Assignment:
Every line of the records must be repeated exactly; pictures stay out.

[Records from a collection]
______
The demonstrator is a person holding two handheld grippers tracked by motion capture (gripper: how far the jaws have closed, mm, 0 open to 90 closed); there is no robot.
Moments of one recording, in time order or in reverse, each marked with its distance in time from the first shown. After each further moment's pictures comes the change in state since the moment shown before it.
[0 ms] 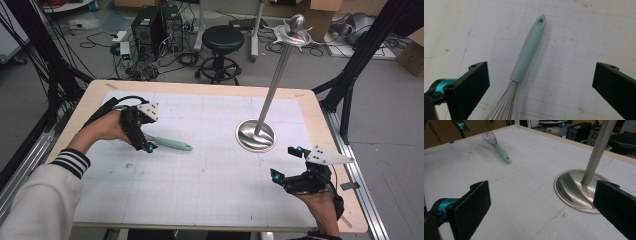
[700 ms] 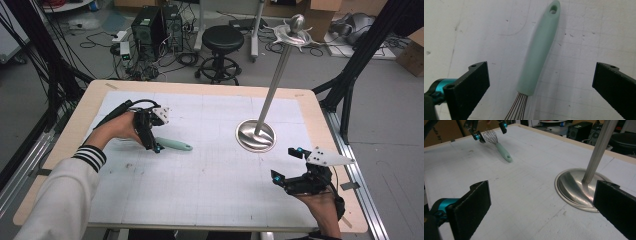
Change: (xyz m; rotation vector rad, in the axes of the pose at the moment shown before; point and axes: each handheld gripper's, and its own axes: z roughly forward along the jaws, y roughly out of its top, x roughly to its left) left arm 0.021 0.000 0.048 0.087 -0.050 0.030; right arm 0.001 -0.001 -0.003 0.005 -0.001 -0.006
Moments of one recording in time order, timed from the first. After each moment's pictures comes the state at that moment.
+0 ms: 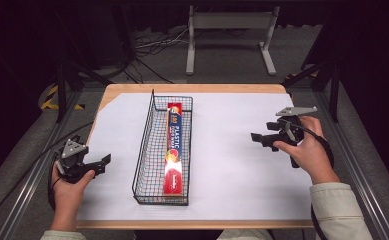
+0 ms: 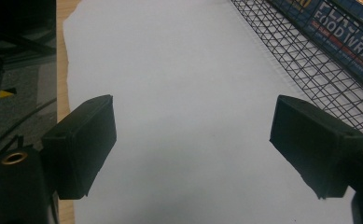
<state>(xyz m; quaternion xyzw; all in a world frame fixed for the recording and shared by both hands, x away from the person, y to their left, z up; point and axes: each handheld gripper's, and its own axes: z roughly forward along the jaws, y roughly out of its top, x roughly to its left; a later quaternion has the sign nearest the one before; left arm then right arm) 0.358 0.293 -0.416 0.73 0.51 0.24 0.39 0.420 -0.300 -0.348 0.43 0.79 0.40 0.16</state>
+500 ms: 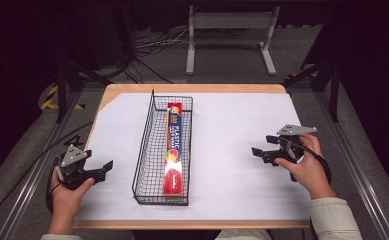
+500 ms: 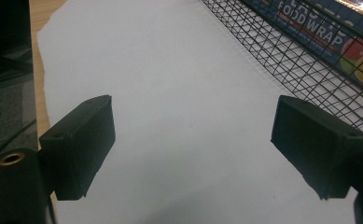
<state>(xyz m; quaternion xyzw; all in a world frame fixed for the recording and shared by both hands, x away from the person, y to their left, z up) 0.347 0.291 -0.419 0.76 0.46 0.24 0.40 0.399 -0.310 -0.394 0.41 0.79 0.42 0.17</state>
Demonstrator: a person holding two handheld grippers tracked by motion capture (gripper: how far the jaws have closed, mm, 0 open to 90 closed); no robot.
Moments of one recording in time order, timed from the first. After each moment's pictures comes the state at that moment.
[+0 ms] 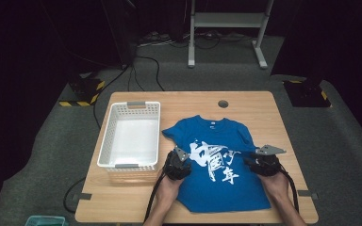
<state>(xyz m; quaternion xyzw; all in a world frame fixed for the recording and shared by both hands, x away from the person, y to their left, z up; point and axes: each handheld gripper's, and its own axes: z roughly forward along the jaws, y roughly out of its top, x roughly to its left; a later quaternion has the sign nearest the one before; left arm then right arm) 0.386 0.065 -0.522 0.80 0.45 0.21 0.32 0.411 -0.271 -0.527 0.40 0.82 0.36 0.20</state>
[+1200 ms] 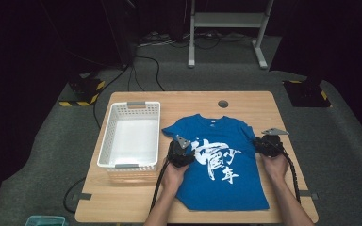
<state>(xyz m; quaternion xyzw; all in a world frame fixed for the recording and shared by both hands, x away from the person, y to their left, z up) 0.430 0.062 -0.540 0.77 0.48 0.22 0.36 0.479 -0.294 -0.533 0.51 0.76 0.33 0.23</state>
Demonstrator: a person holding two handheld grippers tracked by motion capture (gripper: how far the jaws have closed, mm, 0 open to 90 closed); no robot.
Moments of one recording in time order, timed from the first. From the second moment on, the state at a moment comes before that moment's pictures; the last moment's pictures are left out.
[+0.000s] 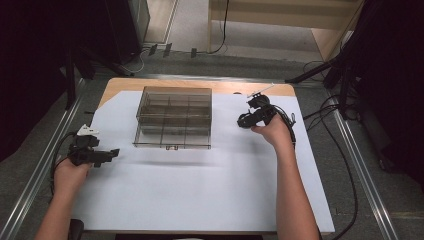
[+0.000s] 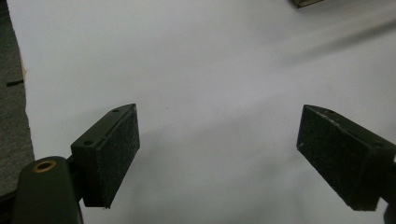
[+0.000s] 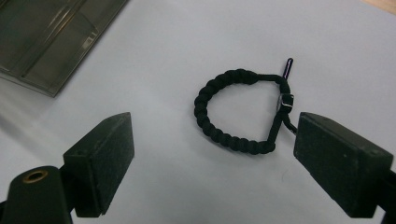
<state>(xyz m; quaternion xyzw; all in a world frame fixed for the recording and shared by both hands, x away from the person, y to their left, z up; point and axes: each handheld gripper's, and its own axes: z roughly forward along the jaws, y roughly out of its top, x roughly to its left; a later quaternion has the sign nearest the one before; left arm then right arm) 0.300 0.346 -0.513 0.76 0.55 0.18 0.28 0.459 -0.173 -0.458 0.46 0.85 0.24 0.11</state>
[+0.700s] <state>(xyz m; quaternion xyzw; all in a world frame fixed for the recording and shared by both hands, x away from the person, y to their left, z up) 0.291 0.352 -0.515 0.76 0.56 0.18 0.28 0.485 -0.177 -0.480 0.46 0.85 0.21 0.11</state>
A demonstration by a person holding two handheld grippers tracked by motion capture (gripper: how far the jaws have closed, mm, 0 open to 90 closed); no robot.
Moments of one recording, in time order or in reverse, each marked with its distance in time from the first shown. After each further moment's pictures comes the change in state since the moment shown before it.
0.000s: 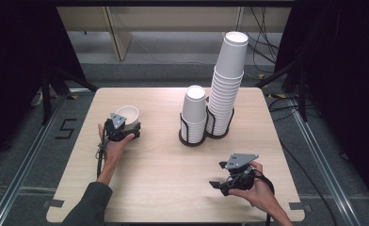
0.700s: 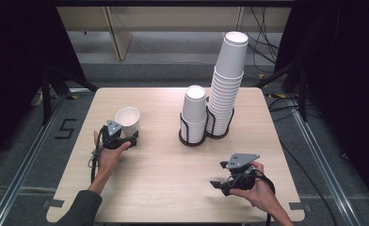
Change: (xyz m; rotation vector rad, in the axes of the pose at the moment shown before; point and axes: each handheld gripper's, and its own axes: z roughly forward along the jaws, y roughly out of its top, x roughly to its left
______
Output below:
The demonstrator is a person holding two handheld grippers tracked by motion capture (gripper: how far the jaws have closed, mm, 0 open to 90 closed); there is no robot.
Moments of one recording, in time order or in reverse, each marked with its distance in time from the first shown. After each further moment's pictures comes the change in state since the moment shown before it.
[0 ms] 
[700 ms] 
Change: (xyz m; rotation vector rad, in the axes of the pose at the moment shown before; point and axes: each handheld gripper's, and its own axes: z roughly forward along the jaws, y roughly out of its top, x roughly to its left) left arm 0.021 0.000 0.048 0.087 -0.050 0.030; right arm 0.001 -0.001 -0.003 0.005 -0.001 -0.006
Moments of one recording in time order, timed from the first. After each moment's pictures comes the state at that moment.
+0 ms: 
+0 ms: 
<state>(xyz m; quaternion xyzw; all in a world frame fixed for the recording and shared by both hands, x away from the person, y to their left, z up; point and axes: each handheld gripper's, and its own axes: z roughly forward along the jaws, y roughly out of its top, x roughly to its left; a later quaternion has the sign nearest the one before; left arm then right arm) 0.358 0.293 -0.416 0.73 0.51 0.24 0.39 0.420 -0.300 -0.348 0.43 0.79 0.40 0.16</state>
+500 ms: 
+500 ms: 
<state>(xyz m; quaternion xyzw; all in a world frame fixed for the recording and shared by both hands, x away from the person, y to their left, z up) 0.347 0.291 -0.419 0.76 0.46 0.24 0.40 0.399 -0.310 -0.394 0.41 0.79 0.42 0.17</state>
Demonstrator: a person holding two handheld grippers tracked by motion capture (gripper: how far the jaws have closed, mm, 0 open to 90 closed); no robot.
Moments of one recording in time order, timed from the first. After each moment's pictures comes the state at that moment.
[+0 ms] 
<state>(xyz m; quaternion xyzw; all in a world frame fixed for the recording and shared by both hands, x away from the person, y to their left, z up; point and axes: each handheld gripper's, and its own axes: z roughly forward along the jaws, y roughly out of its top, x roughly to its left; a later quaternion has the sign nearest the one before; left arm then right arm) 0.386 0.065 -0.522 0.80 0.45 0.21 0.32 0.411 -0.271 -0.527 0.40 0.82 0.36 0.20</state>
[+1200 ms] 
<state>(xyz m; quaternion xyzw; all in a world frame fixed for the recording and shared by both hands, x away from the person, y to their left, z up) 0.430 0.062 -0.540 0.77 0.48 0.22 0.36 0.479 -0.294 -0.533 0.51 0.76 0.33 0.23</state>
Demonstrator: a person holding two handheld grippers tracked by motion capture (gripper: how far the jaws have closed, mm, 0 open to 90 closed); no robot.
Moments of one recording in time order, timed from the first. From the second moment on, the state at a moment comes before that moment's pictures; the last moment's pictures are left out.
[+0.000s] 
[+0.000s] 
[+0.000s] 
<state>(xyz m; quaternion xyzw; all in a world frame fixed for the recording and shared by both hands, x away from the person, y to their left, z up; point and axes: each handheld gripper's, and its own axes: z roughly forward along the jaws, y roughly out of its top, x roughly to its left; a later quaternion has the sign nearest the one before; left arm then right arm) 0.300 0.346 -0.513 0.76 0.55 0.18 0.28 0.459 -0.173 -0.458 0.46 0.85 0.24 0.11</state>
[+0.700s] <state>(xyz m; quaternion xyzw; all in a world frame fixed for the recording and shared by both hands, x away from the person, y to their left, z up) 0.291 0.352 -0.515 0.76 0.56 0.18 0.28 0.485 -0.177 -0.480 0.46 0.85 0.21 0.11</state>
A demonstration by a person holding two handheld grippers tracked by motion capture (gripper: how far the jaws have closed, mm, 0 open to 90 closed); no robot.
Moments of one recording, in time order or in reverse, each marked with its distance in time from the first shown. After each further moment's pictures comes the change in state since the moment shown before it.
0.000s: 
0.700s: 
Change: (xyz m; rotation vector rad, in the axes of the pose at the moment shown before; point and axes: each handheld gripper's, and its own axes: z roughly forward along the jaws, y roughly out of its top, x roughly to its left

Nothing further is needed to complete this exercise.